- Native name: İskenderun Limanı

Location
- Location: İskenderun, Hatay, Turkey

= İskenderun Harbor =

İskenderun Harbor is a Mediterranean harbor of Turkey. It is at in İskenderun, Hatay Province.

==History==
The harbor project goes back to 1911 when the construction was planned by the port administration of Haydarpaşa during the Ottoman Empire. But because of the First World War difficulties, the project could not be realized. The inner harbor was constructed by the French government between 1918-1937 when the city of İskenderun was under French rule. After the proclamation of the Hatay Republic and the merging to Turkey in 1939, the harbor was incorporated into the Turkish State Port Authorities. The harbor was rebuilt and enlarged in 1953, 1956, 1964 and 1972. On 20 December 2004 the infrastructure was handed over to Limak Company as part of the privatization program.

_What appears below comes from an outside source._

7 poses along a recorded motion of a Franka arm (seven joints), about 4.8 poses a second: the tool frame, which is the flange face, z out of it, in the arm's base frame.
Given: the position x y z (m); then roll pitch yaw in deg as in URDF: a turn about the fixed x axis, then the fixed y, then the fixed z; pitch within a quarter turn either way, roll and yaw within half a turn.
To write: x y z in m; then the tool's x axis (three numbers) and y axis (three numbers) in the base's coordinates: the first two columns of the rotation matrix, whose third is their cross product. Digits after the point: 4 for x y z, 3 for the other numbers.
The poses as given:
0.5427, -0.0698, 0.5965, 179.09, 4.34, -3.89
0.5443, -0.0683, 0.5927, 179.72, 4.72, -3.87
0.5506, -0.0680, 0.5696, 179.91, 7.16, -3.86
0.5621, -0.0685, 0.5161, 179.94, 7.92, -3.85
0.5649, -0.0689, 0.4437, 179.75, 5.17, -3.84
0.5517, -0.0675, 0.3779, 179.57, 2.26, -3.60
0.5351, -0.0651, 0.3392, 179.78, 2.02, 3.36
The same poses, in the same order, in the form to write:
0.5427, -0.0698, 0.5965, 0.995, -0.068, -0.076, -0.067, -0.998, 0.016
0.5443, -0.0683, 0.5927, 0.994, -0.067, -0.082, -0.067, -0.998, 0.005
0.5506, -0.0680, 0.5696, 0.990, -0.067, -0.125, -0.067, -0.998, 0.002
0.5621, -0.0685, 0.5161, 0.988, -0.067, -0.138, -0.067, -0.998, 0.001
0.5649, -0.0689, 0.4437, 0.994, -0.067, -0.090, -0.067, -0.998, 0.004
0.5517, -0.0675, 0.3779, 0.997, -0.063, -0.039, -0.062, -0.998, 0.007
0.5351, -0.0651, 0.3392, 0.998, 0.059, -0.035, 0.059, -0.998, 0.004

A large fire broke out at the port on 6 February 2023 after a magnitude 7.8 earthquake. The port received extensive structural damage and operations ceased in the immediate aftermath of the earthquake. Many shipping containers also toppled during the earthquake; the blaze was thought to have been started by a toppled container.

==Technical details==
The total area is 1 km2. Number of berths is 8. Container berth water depth is 15.5 m. The total length of the berths is 920 m.